» **TASK STATEMENT**
If a record holds a picture, leave the picture out and repeat everything else exactly.

** AVAILABLE DATA follows **

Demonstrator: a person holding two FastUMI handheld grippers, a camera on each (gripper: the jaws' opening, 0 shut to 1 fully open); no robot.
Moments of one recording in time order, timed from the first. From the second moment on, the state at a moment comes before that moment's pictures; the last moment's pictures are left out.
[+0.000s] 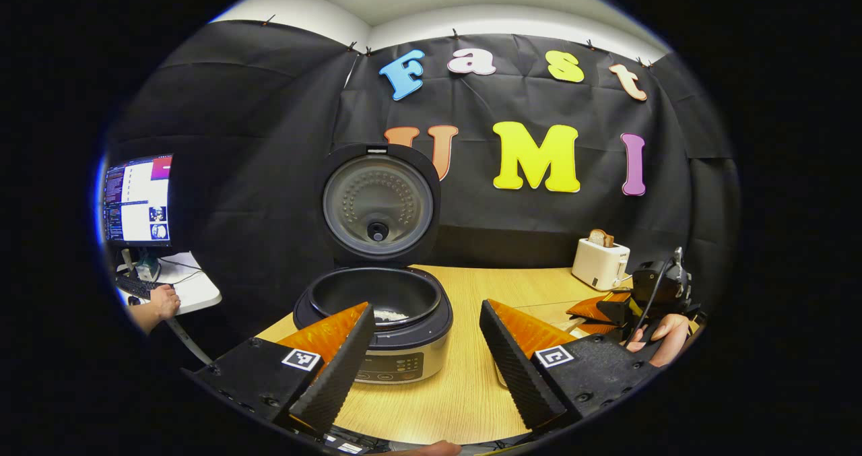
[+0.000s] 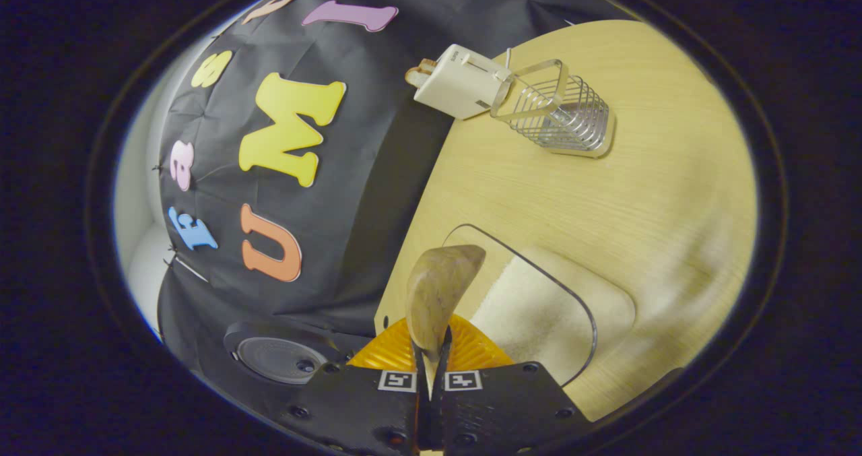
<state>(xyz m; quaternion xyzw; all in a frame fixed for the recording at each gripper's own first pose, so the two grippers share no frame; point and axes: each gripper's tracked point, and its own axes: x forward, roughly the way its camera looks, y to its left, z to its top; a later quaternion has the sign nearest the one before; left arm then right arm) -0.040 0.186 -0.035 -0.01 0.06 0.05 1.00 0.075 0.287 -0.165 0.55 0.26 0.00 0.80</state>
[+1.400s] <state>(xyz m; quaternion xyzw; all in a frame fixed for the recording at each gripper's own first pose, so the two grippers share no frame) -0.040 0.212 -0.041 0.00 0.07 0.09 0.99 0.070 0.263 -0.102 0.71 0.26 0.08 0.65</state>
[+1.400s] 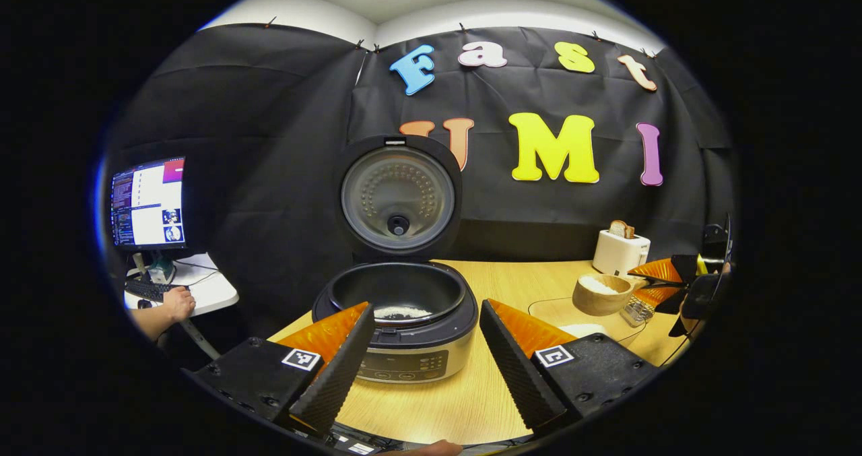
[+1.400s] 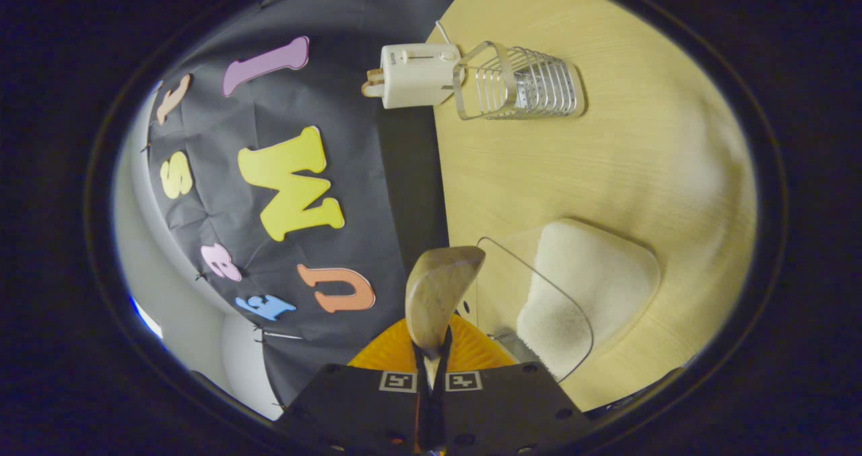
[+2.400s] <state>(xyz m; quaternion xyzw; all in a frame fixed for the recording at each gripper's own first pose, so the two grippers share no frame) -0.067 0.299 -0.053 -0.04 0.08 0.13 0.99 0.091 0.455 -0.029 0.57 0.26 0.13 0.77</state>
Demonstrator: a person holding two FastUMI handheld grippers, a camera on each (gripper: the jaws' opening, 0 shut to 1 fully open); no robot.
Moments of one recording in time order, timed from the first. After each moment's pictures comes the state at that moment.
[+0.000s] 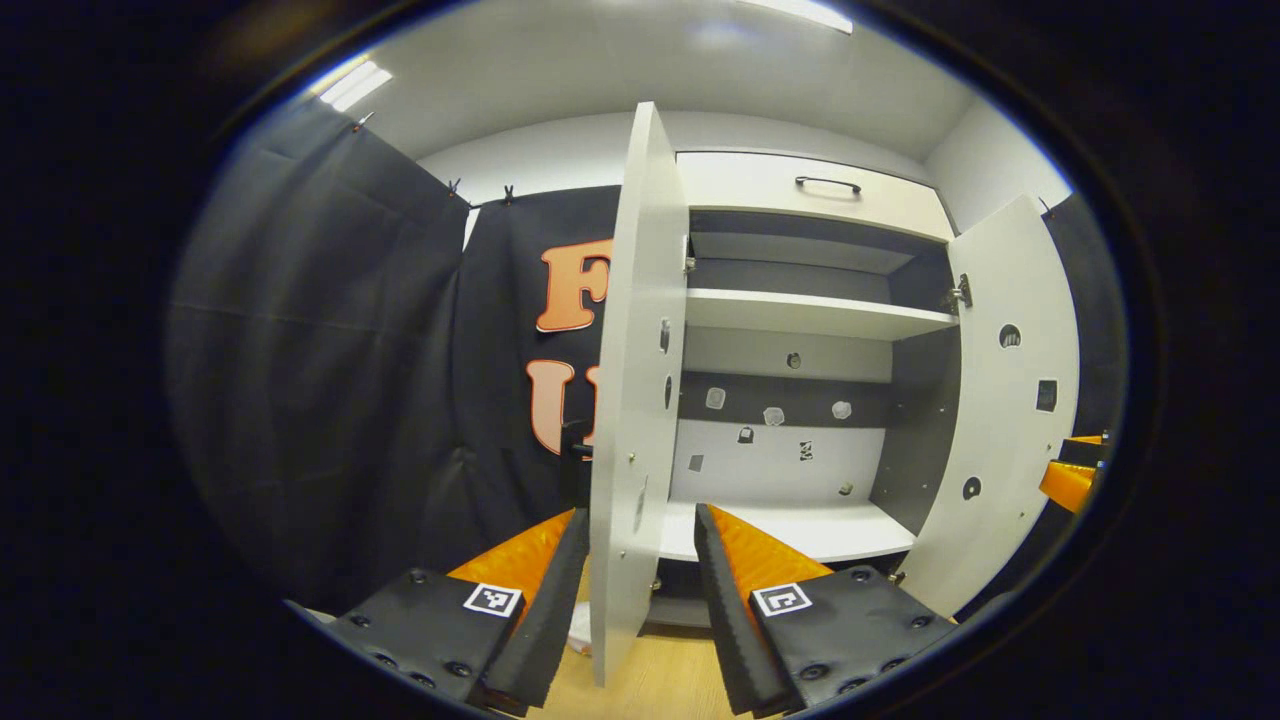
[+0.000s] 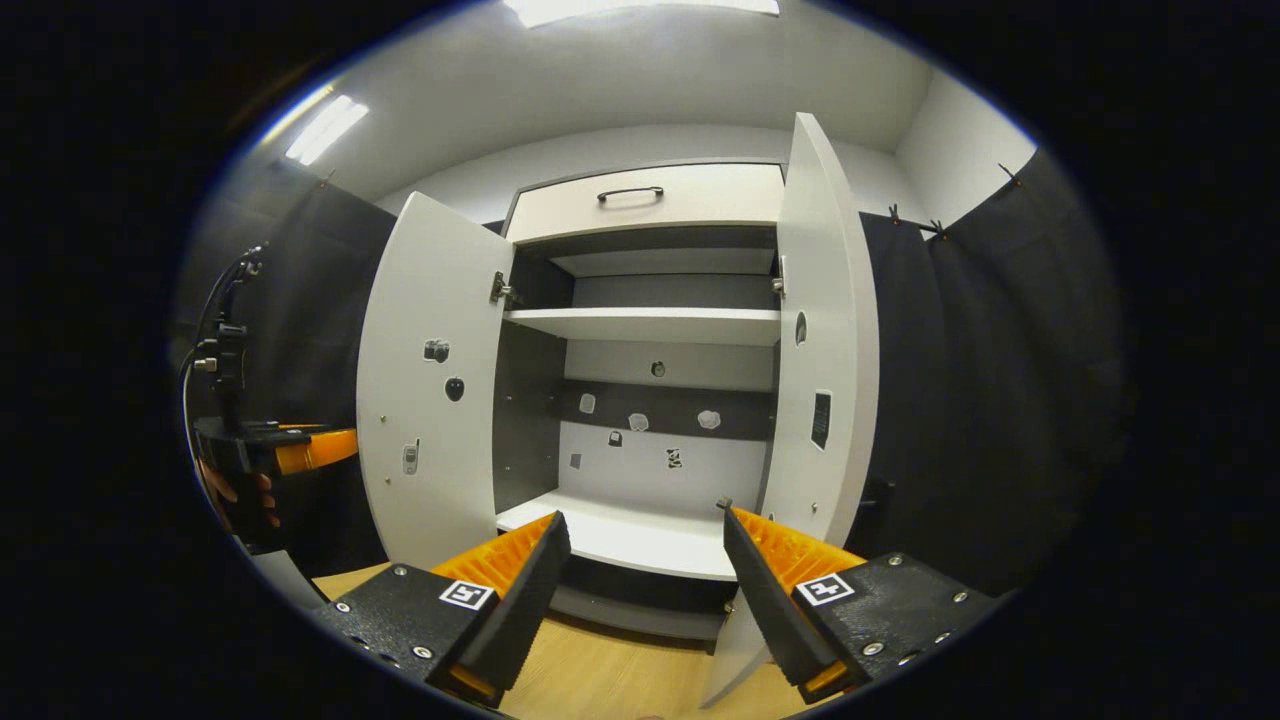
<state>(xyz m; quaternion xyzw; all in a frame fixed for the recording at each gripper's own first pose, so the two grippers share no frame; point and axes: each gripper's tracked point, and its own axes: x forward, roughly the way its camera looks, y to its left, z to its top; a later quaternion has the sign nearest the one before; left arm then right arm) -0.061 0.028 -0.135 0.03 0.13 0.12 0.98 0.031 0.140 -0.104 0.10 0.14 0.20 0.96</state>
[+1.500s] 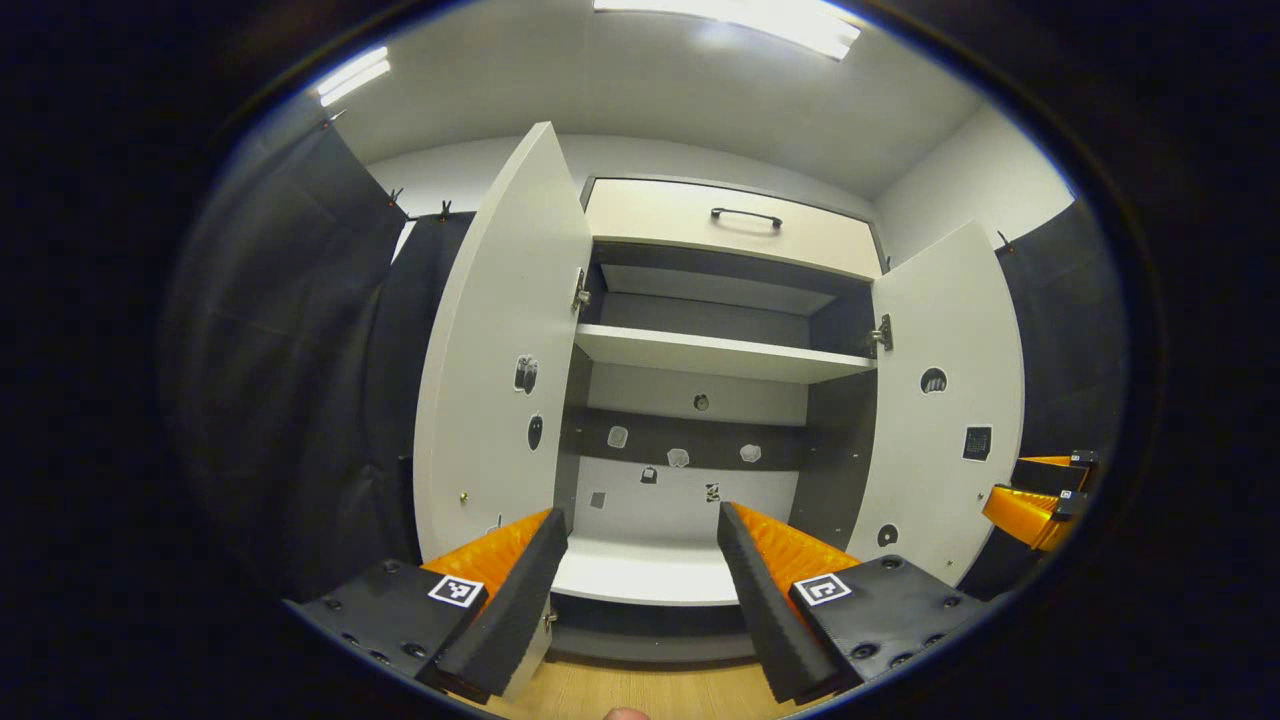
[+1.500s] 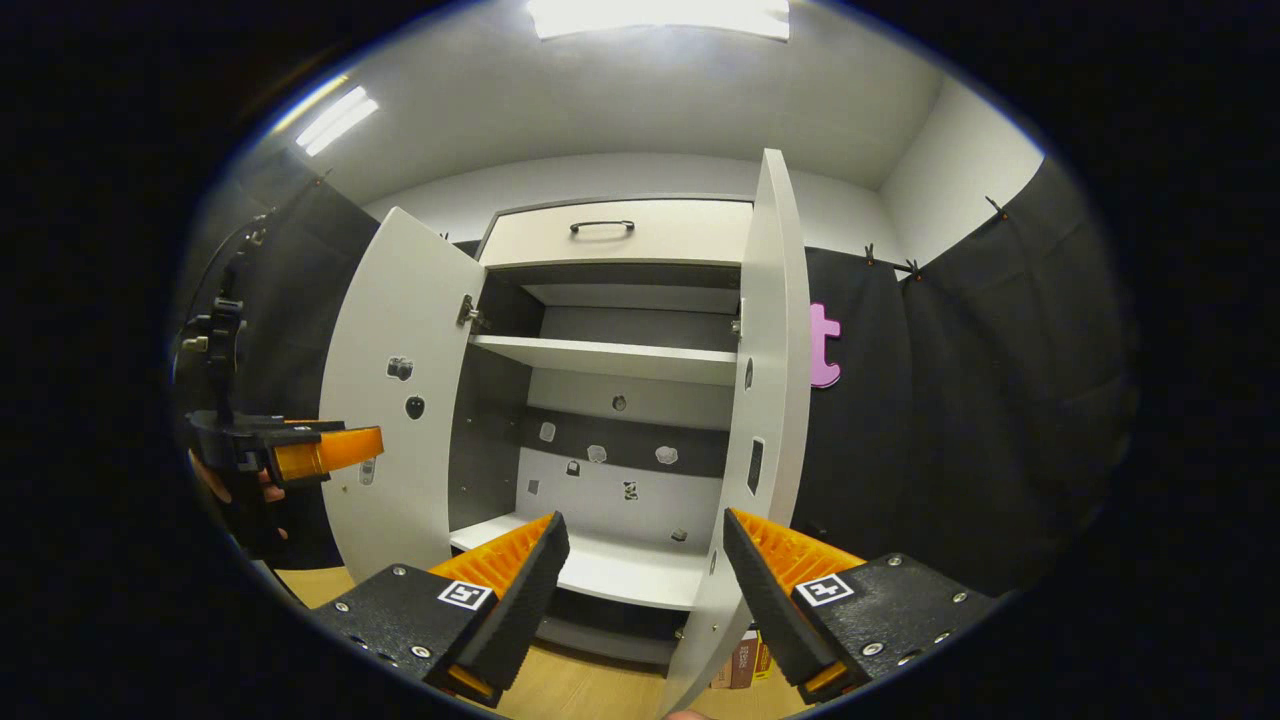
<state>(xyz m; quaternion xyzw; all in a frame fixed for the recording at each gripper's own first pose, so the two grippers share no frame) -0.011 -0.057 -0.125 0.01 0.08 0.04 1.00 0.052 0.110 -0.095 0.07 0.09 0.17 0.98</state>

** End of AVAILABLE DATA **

» **COMPLETED TASK**
Demonstrator: a person holding two FastUMI handheld grippers, a camera on each (gripper: the jaws' opening, 0 shut to 1 fully open); no robot.
Moments of one recording in time order, timed from the first. From the second moment on, the state at a moment comes before that moment's pictures; the last moment's pictures are left out.
[+0.000s] 
[+0.000s] 
<state>(xyz m; quaternion xyzw; all in a frame fixed for the recording at each gripper's own first pose, so the two grippers share no frame; point and axes: each gripper's tracked point, and its own axes: x forward, roughly the way its camera looks, y to its left, z to its top; a later quaternion has the sign nearest the one before; left arm then right arm) -0.040 0.186 -0.035 -0.01 0.06 0.05 1.00 0.075 0.287 -0.165 0.55 0.26 0.00 0.80</state>
[+1.400s] <state>(xyz m; quaternion xyzw; all in a frame fixed for the recording at each gripper's own first pose, so the two grippers share no frame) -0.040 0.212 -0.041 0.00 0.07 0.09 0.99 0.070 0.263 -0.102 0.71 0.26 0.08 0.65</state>
[+1.400s] 
[+1.400s] 
[+2.400s] <state>(xyz m; quaternion xyzw; all in a frame fixed for the recording at each gripper's own first pose, so the two grippers share no frame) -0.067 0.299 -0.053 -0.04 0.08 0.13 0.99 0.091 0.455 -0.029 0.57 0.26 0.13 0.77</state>
Demonstrator: a person holding two FastUMI handheld grippers, a camera on each (gripper: the jaws' opening, 0 shut to 1 fully open); no robot.
Moments of one recording in time order, timed from the first. After each moment's pictures comes the state at that moment.
[+0.000s] 
[+0.000s] 
<state>(xyz m; quaternion xyzw; all in a frame fixed for the recording at each gripper's own first pose, so the two grippers share no frame; point and axes: each gripper's tracked point, and its own axes: x forward, roughly the way its camera looks, y to its left, z to its top; a later quaternion has the sign nearest the one before; left arm then right arm) -0.061 0.028 -0.135 0.03 0.13 0.12 0.98 0.031 0.140 -0.104 0.10 0.14 0.20 0.96</state>
[+1.500s] 
[+1.500s] 
<state>(xyz m; quaternion xyzw; all in a frame fixed for the recording at each gripper's own first pose, so the two grippers share no frame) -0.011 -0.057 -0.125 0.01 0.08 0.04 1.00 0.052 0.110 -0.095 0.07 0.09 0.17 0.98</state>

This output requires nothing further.